La scienza ha acquisito terribili componenti dogmatiche, conseguenze di un neopositivismo ‘duro’ e del metodo analitico, che frammentano la conoscenza. La logica che sta alla base del neopositivismo e dei dogmi analitici è classica, binaria: si applica la legge dell’‘essere o non essere’. La realtà della scienza, invece, non è dogmatica, è sempre in evoluzione, ed è governata esternamente da una logica dinamica, non binaria. Il pensiero contemporaneo deve cambiare la logica: questo il ‘buon senso’ non l’ha ancora capito.

La pandemia può essere l’occasione per una riflessione della scienza sui suoi limiti?

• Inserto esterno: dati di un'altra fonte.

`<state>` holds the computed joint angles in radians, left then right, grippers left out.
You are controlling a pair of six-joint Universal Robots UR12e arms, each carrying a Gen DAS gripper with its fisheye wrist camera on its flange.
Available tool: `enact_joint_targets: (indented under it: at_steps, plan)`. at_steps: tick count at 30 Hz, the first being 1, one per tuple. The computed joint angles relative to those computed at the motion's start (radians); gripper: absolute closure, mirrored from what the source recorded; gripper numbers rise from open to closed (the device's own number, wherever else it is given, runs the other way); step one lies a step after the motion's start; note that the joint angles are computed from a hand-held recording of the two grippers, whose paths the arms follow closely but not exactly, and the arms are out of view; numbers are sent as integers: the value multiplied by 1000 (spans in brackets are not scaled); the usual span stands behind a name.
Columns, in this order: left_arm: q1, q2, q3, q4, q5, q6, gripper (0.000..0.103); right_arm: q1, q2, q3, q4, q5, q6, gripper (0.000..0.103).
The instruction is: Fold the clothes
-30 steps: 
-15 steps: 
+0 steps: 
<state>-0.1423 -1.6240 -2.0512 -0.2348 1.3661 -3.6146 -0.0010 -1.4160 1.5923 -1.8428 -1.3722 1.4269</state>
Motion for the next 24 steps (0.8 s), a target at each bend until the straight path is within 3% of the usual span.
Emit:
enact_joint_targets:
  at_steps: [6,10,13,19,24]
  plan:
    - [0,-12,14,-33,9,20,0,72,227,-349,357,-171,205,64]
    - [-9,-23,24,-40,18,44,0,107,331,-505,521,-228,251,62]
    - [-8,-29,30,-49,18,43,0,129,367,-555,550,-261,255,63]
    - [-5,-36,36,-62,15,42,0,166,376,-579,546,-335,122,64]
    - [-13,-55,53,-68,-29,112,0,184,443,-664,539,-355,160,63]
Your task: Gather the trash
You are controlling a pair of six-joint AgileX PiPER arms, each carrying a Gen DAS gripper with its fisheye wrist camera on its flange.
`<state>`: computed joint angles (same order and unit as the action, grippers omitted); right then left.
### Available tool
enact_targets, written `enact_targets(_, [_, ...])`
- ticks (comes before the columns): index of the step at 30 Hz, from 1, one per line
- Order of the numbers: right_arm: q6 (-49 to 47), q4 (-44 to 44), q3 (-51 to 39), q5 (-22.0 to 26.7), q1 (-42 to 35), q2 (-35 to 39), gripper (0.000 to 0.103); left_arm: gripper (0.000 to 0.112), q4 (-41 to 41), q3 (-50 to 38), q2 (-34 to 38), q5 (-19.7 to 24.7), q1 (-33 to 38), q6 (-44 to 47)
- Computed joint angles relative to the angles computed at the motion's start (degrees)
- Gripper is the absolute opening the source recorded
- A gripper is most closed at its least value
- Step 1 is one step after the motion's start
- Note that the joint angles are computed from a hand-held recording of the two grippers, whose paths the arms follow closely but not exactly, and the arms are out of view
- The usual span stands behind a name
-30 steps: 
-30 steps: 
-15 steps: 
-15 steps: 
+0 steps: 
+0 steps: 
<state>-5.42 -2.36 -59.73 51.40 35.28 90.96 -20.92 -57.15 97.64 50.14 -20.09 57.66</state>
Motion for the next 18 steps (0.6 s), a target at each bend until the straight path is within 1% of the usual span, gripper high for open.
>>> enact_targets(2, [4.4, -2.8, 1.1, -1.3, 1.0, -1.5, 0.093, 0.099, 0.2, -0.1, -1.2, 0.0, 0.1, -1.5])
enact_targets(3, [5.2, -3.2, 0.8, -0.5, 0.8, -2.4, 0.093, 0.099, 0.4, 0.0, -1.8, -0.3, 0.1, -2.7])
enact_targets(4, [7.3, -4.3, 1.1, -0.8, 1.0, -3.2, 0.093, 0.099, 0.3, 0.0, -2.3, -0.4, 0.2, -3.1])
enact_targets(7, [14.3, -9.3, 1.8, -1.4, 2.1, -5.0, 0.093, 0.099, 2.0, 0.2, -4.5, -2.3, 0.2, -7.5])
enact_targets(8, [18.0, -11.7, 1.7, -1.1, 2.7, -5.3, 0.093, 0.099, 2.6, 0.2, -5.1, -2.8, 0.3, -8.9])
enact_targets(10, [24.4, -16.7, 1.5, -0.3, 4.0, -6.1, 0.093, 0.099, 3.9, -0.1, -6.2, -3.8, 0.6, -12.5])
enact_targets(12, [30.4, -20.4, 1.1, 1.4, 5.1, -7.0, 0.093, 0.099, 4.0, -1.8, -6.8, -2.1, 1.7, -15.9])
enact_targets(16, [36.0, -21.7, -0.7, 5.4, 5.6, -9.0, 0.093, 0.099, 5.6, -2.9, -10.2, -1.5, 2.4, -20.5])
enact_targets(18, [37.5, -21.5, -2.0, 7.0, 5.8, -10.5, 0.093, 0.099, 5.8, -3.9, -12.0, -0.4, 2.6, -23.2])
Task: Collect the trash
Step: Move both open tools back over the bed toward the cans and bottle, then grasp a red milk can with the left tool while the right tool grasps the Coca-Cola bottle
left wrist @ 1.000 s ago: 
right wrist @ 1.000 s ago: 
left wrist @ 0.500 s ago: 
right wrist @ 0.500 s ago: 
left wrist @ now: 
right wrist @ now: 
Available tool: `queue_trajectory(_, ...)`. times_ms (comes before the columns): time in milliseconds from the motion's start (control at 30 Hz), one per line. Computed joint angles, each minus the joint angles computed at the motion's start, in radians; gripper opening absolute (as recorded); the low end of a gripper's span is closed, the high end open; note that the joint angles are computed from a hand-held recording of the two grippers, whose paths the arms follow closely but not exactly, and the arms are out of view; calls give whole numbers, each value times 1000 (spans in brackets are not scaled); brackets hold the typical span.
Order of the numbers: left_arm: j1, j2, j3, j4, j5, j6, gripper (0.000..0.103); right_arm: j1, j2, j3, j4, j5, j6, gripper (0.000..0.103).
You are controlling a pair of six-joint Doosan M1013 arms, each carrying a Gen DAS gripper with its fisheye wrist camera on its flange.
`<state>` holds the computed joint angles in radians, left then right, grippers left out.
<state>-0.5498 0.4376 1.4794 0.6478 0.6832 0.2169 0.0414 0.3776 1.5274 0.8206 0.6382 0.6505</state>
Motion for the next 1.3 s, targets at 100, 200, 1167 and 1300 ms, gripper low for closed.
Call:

Penso che i limiti della scienza siano molto chiari, dice Zalamea, almeno dai teoremi di incompletezza di Gödel in matematica. A maggior ragione le altre scienze ‘esatte e naturali’ sono ben consapevoli dei loro limiti. In effetti, forse l’idea più importante della scienza è la negazione: il limite delle condizioni di verità, il pensiero dell’altro, la comprensione dei limiti di ogni frammento di conoscenza. Altra cosa, invece, è la lettura esterna che è stata fatta del metodo scientifico e che trasforma la scienza in una sorta di ‘Prometeo contemporaneo’.

Il filosofo Giovanni Maddalena, professore di Filosofia della comunicazione all’Università del Molise, spiega che la smisurata fiducia nel potere delle scienze naturali di spiegare e risolvere è figlia di una più generale idea della conoscenza che si è affermata nel discorso pubblico negli ultimi decenni. “La conoscenza è intesa sempre e solo come conoscenza analitica. Non siamo mai usciti dal modello di Kant: una certezza si ottiene soltanto attraverso modelli meccanici, e non attraverso modelli organici”.